I'm excited about this series!
I would be curious what your take is on this blog post from OpenAI, particularly these two graphs:
Investment in compute powers leading-edge research and step-change gains in model capability. Stronger models unlock better products and broader adoption of the OpenAI platform. Adoption drives revenue, and revenue funds the next wave of compute and innovation. The cycle compounds.
While their argument is not very precise, I understand them to be saying something like, "Sure, it's true that the costs of both inference and training are increasing exponentially. However, the value delivered by these improvements is also increasing exponentially. So the economics check out."
A naive interpretation of e.g. the METR graph would disagree: humans are modeled as having a constant hourly wage, so being able to do a task which is 2x as long is precisely 2x as valuable (and therefore can't offset a >2x increase in compute costs). But this seems like an implausible simplification.

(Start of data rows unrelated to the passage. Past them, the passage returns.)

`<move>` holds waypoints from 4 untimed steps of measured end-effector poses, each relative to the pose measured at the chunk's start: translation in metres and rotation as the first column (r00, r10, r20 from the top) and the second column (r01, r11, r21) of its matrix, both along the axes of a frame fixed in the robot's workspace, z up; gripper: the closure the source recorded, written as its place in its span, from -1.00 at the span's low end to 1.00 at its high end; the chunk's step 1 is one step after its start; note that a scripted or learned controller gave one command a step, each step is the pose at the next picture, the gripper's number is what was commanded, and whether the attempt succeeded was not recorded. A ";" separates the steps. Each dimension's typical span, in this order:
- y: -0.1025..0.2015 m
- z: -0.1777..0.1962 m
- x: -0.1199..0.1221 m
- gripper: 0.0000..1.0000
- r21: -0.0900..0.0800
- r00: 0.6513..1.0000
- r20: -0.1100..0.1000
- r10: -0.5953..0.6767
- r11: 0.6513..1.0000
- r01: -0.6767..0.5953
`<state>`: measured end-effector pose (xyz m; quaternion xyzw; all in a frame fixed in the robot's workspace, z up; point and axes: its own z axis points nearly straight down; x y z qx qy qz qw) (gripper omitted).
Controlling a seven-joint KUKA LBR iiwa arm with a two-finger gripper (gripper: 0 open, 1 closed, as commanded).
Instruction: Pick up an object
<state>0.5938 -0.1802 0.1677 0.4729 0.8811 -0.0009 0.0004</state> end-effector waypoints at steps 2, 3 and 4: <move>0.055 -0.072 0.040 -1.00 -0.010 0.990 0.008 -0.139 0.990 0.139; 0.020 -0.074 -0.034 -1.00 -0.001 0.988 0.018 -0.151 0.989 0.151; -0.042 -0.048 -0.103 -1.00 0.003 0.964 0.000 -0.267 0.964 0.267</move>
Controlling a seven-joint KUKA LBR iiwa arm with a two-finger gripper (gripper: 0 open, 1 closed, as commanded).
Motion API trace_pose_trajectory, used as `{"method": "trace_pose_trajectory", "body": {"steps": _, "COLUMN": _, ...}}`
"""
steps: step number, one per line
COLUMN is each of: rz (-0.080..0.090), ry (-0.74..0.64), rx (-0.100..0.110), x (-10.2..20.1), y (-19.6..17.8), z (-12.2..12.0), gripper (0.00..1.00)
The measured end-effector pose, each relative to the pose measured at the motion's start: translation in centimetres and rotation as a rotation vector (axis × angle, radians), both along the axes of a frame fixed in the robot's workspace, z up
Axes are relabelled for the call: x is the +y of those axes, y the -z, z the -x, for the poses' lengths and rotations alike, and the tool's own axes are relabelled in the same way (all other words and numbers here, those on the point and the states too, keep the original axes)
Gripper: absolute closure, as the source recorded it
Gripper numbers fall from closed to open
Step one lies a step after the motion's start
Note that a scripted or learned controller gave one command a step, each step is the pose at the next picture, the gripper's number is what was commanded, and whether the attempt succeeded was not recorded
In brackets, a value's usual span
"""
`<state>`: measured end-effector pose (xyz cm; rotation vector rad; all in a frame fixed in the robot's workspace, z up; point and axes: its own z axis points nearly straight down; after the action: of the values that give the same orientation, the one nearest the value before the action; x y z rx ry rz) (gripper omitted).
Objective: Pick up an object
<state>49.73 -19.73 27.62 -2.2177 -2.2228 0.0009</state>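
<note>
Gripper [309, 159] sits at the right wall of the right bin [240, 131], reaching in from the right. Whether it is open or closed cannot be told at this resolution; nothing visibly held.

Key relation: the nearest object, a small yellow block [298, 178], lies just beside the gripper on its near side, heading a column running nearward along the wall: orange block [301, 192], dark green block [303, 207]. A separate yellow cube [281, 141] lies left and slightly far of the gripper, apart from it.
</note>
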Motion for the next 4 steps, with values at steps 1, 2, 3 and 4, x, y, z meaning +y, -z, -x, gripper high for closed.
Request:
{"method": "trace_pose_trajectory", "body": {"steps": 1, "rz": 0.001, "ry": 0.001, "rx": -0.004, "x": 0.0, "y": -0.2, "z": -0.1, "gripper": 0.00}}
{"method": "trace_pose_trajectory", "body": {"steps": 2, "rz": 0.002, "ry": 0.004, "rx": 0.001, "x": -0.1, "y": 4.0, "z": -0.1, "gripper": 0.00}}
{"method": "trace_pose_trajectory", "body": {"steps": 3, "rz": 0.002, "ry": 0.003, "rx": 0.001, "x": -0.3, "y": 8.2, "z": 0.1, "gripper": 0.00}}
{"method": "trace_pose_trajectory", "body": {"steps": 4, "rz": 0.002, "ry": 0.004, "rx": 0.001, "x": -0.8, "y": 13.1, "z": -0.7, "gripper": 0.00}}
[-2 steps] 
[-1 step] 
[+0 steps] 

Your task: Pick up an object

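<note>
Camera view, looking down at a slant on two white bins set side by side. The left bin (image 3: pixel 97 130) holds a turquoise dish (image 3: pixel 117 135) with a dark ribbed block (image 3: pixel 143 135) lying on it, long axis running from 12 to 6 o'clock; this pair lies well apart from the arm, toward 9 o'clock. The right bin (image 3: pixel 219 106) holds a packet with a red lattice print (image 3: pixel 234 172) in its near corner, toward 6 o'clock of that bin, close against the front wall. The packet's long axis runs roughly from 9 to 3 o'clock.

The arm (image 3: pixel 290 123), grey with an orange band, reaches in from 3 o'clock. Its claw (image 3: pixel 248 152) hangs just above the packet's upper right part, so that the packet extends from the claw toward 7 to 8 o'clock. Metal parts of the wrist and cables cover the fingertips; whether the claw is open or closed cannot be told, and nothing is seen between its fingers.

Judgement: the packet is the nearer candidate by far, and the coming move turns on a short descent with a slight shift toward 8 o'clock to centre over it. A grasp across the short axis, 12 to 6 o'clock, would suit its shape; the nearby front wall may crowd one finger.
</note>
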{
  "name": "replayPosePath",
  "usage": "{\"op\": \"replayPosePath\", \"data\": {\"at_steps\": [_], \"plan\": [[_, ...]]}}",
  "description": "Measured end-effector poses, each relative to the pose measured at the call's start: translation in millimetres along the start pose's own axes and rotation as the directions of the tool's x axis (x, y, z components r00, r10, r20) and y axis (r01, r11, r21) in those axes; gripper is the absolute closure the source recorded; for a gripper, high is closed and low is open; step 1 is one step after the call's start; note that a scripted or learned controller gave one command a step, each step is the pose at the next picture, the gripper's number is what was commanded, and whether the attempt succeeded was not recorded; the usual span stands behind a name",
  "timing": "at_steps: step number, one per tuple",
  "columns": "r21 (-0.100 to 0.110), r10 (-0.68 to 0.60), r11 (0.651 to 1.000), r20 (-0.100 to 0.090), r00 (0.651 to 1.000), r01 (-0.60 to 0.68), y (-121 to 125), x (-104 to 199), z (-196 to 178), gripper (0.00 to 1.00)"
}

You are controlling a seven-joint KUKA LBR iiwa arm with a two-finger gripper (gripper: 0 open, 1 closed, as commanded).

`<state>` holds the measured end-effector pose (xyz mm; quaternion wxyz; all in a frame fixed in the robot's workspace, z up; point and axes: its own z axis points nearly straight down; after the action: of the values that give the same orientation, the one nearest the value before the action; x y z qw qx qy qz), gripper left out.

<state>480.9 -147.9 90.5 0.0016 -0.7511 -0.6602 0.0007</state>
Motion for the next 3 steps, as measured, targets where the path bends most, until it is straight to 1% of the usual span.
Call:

Do we have any evidence on how the value of models changes with their capabilities?
A few points to clarify my overarching view:
I feel confused about this point because I thought the argument you were making implies a non-constant "tailwind." E.g. for the next generation these factors will be 1/2 as important as before, then the one after that 1/4, and so on. Am I wrong?
Yeah, it isn't just like a constant factor slow-down, but is fairly hard to describe in detail. Pre-training, RL, and inference all have their own dynamics, and we don't know if there will be new good scaling ideas that breathe new life into them or create a new thing on which to scale. I'm not trying to say the speed at any future point is half what it would have been, but that you might have seen scaling as a big deal, and going forward it is a substantially smaller deal (maybe half as big a deal).
Thanks, that's helpful. Do you have a sense of where we are on the current S-curve? E.g., if capabilities continue to progress in a straight line through the end of this year, is that evidence that we have found a new S-curve to stack on the current one?
That's a great question. I'd expect a bit of slowdown this year, though not necessarily much. e.g. I think there is a 10x or so possible for RL before RL-training-compute reaches the size of pre-training compute, and then we know they have enough to 10x again beyond that (since GPT-4.5 was already 10x more), so there are some gains still in the pipe there. And I wouldn't be surprised if METR timelines keep going up in part due to increased inference spend (i.e. my points about inference scaling not being that good are to do with costs exploding, so if a cost-insensitive benchmark is going on, it might not register on it all that much). There is also room for more AI-research or engineering improvements to these things, and a lump of new compute coming in, making it a bit messy.
Overall, I'd say my predictions are more about appreciable slowing in 2027+ rather than 2026.
And I'll add that RL training (and to a lesser degree inference scaling) is limited to a subset of capabilities (those with verifiable rewards and that the AI industry care enough about to run lots of training on). So progress on benchmarks has been less representative of how good they are at things that aren't being benchmarked than it was in the non-reasoning-model era. So I think the problems of the new era are somewhat bigger than the effects that show up in benchmarks.
"All kinds of compute scaling are quite inefficient on most standard metrics. There are steady gains, but they are coming from exponentially increasing inputs."
Is this kind of the opposite of Moore's law lol?